**Work item**:
Repeat the listing that follows, character for character, minus the pictures.

:: Dataset section

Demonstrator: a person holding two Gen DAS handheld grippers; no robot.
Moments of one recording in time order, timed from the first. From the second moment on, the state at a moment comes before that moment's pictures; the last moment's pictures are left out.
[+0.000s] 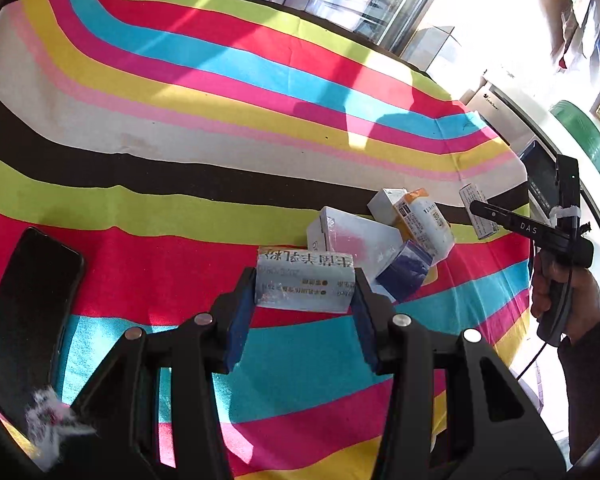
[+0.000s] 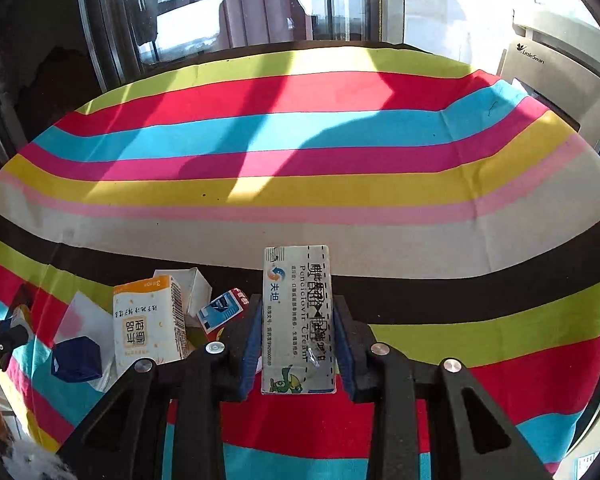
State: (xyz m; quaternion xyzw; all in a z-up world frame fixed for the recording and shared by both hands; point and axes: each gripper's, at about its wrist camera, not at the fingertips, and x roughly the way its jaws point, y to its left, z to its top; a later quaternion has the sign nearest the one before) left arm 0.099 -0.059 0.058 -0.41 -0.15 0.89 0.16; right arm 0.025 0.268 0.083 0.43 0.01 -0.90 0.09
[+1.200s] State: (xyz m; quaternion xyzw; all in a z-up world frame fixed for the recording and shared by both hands) left arm 0.221 0.176 0.043 -0.45 -0.02 0.78 0.43; right arm 0.254 0.340 0.025 0.54 0.02 -0.83 -0.12
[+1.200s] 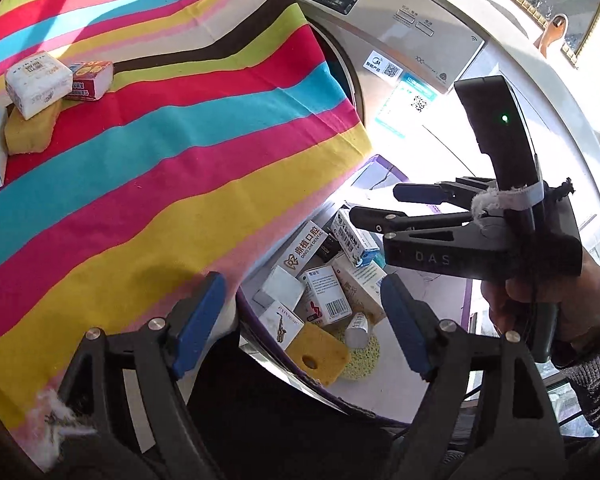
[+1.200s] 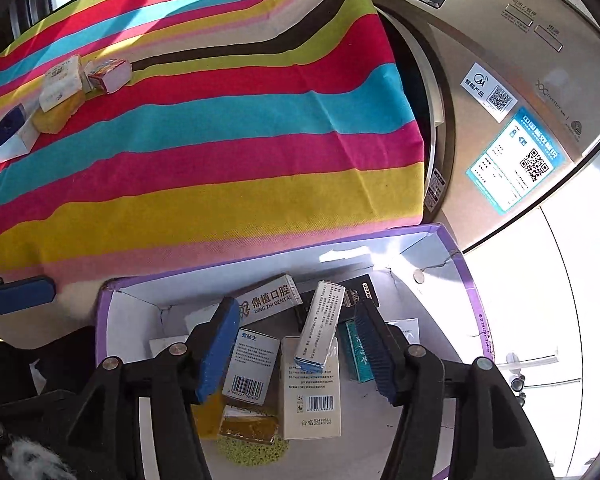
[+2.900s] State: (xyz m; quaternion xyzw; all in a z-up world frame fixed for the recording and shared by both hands) left arm 0.081 0.026 0.059 -0.37 0.03 0.90 0.25; right arm 0.151 0.216 0.066 0.46 -0.01 -0.89 0.03
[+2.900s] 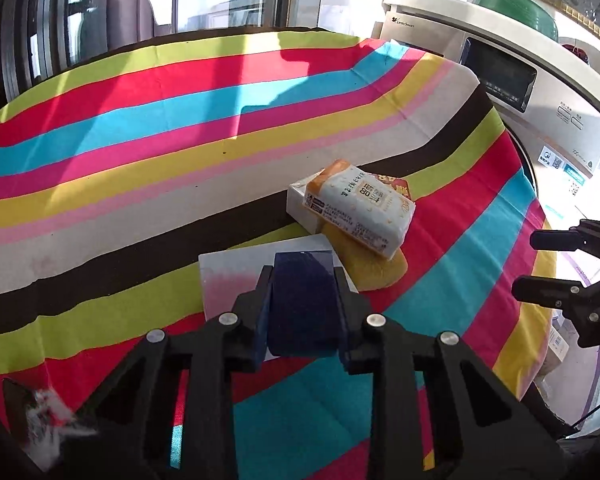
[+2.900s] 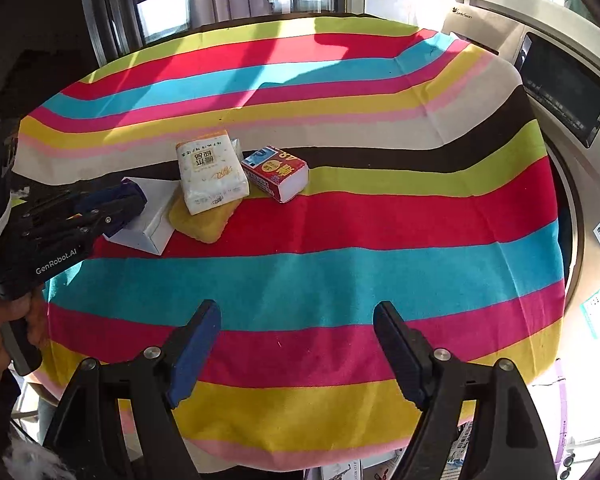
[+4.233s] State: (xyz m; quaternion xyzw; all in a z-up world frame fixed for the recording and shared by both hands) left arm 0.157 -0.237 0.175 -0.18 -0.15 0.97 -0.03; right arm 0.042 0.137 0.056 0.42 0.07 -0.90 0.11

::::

**Problem solution**:
Demonstrator: a person holding two Gen DAS handheld grippers; no robot.
Moments of one recording in time order, timed from the first. From the second moment on, the state at a moment comes before that moment's pictures; the last moment's pictures are left out.
[+0.000s] 
[+0.000s] 
State: (xyz m; quaternion xyzw; all in a z-up world frame fixed for the recording and shared by both hands; point and axes: each gripper's, at about its wrist camera, not at the fingertips, and x roughly the way its jaws point, y to its left, z to its top; a later quaternion has the sign nearest the one before) left arm 0.099 -0.059 0.058 -0.41 -0.15 0.89 0.16; right arm 0.025 0.268 0.083 0.43 0.01 -0.90 0.09
[+1.200s] State: (xyz m; quaternion xyzw; all in a z-up world frame fixed for the recording and shared by both hands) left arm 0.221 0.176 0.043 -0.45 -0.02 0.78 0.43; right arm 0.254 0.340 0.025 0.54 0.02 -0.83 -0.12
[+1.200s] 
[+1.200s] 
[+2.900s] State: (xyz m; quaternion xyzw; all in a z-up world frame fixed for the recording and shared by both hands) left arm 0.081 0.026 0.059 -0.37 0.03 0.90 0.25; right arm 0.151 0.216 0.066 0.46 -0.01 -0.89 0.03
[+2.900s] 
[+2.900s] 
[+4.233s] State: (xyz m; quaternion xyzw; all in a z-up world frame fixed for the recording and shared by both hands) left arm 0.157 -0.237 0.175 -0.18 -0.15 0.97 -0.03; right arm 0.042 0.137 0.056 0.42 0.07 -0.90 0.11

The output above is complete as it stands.